Fluctuations in the demand are likely to impact negatively on predictability, making planning ahead very difficult. In the computing field, this is part of the rationale for “on-demand” or “utility” computing, such as provided by “cloud computing”.
In respect of scheduling, the allocation of resources at different times may be relatively more or less desirable due to differences in the “cost” (which may be financial or technical) of providing the necessary resources at a particular time. This can depend on external factors, such as the price of electricity varying over a 24 hour cycle.
The concept of optimal resource allocation can be most readily understood in financial terms, although it is equally applicable where “costs” are, for example, power consumption, network efficiency, etc.: if certain conditions are met (including in terms of the pricing model), there will be, at any time, a given amount of resources for which the difference between the income generated by and the operational expenses incurred from committing said amount peaks. This particular value is obviously a “sweet spot”. This can arise where the “price” for the execution of a task is fixed, but the “cost” of the resources being used increases with total volume of resources being allocated (this is a typical offer vs demand scenario in which the price per unit increases as a finite resource becomes scarcer). Alternatively, the resource “cost” may be fixed but the “price charged” for execution decreases (in financial terms this could arise if a customer is given an incremental discount when increasing use of the service). Combinations of such balancing may exist, which may result in multiple “sweet spots”.
The present invention aims to provide a way of controlling the allocation of resources so as to shape the load such that, at any given time, the amount of resources needed to meet the agreed quality of service target for the accepted requests comes as close as possible to the instantaneous ideal value.
Although methods of allocating resources are known, these methods tend to either be determinative (i.e. calculate the optimized allocation in advance) and so do not take account of real-time conditions in the system, or if dynamic (i.e. operate at run-time), do not result in significant improvements in optimizing resource use.
Examples of known dynamic (also referred to as “run-time” or “reactive”) scheduling strategies are set out below.
“First Come-First Served”: this strategy allocates resources to a task as soon as it arrives/is demanded. As a result, there is no optimization of the allocation of resources and the result is resource hogging by long-running, non-urgent processes and sub-optimal optimization for shorter processes.

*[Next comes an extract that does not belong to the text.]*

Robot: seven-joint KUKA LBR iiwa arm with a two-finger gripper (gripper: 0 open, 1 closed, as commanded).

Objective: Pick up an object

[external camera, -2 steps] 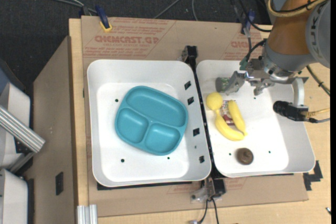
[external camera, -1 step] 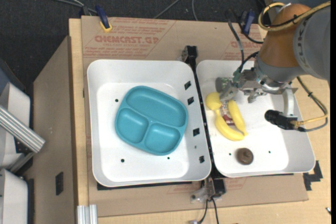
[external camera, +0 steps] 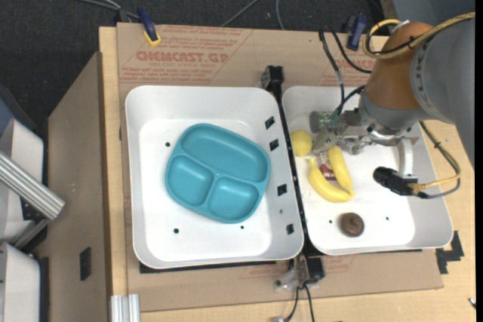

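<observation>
Jaws hang low in the right bin [external camera: 430,230], over its upper left part, and the metal of the wrist hides whether they are spread or pressed together: I cannot tell. Nothing can be seen pinched between them. They sit just above the upper end of the banana [external camera: 337,181], so close that touching or apart cannot be judged from this slant.

The banana lies flat on the bin floor, curved, running from under the jaws down toward the bin's middle. A small dark red patch [external camera: 326,172] shows against its left side; what it is cannot be made out. Just left of the jaws, near the wall shared with the other bin, rests a small round yellow fruit [external camera: 301,143], apart from the banana. A brown round thing [external camera: 351,223] lies below the banana, near the bin's front edge and well clear of the jaws.

The arm [external camera: 449,68] reaches in from the right, its orange band [external camera: 392,75] over the bin's upper edge.

In the left bin [external camera: 143,162] a teal divided plate [external camera: 217,172] lies flat near the middle, with three compartments facing up.

Both bins stand on a brown cardboard sheet [external camera: 189,49] that covers the tabletop; a blue clamp [external camera: 149,26] grips the sheet's far edge.
</observation>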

This is the simplest form of run-time scheduling and so is generally treated as the benchmark for alternative optimization approaches.
“Predictable Maximum Waiting Time”: this strategy causes the priority of an unscheduled task to increase over time until it is eventually allocated the necessary resources. This ensures that a task is performed within a predictable time period from arrival, but provides no optimization of resource utilization. In particular, an overdue process may end up having sufficient priority to be executed at a time which is very sub-optimal in terms of resource utilization.
“Earliest Deadline First”: this strategy prioritises task based on their deadline and is used to ensure that critical tasks are not delayed by the scheduling. However it is rarely successful in achieving any optimisation of the resource utilisation. Furthermore, if most tasks are equally urgent, this strategy effectively ends up as a “First Come-First Served” strategy.
“Shortest Job First”: this strategy aims at maximizing throughput of tasks by scheduling the shortest tasks first. This is rarely an optimal scheduling strategy, both in terms of meeting deadlines and resource utilization, unless there is prior knowledge that short processes are likely to be the most urgent.
It is therefore an object of the present invention to provide a method and system for scheduling demands on a system which is able to operate dynamically during the operation of the system and which optimizes, and preferably improves, the use of the resources of the system.
It is an object of the present invention to provide a method and system for reactive scheduling of demands which ensures that deadlines are met.
It is an object of the present invention to provide a method and system for reactive scheduling of demands which demonstrates improved resource utilization compared to the benchmark of a “first come-first served” scheduling strategy.
It is preferable that the method and system of the present invention are simple and do not rely on global knowledge or historical data.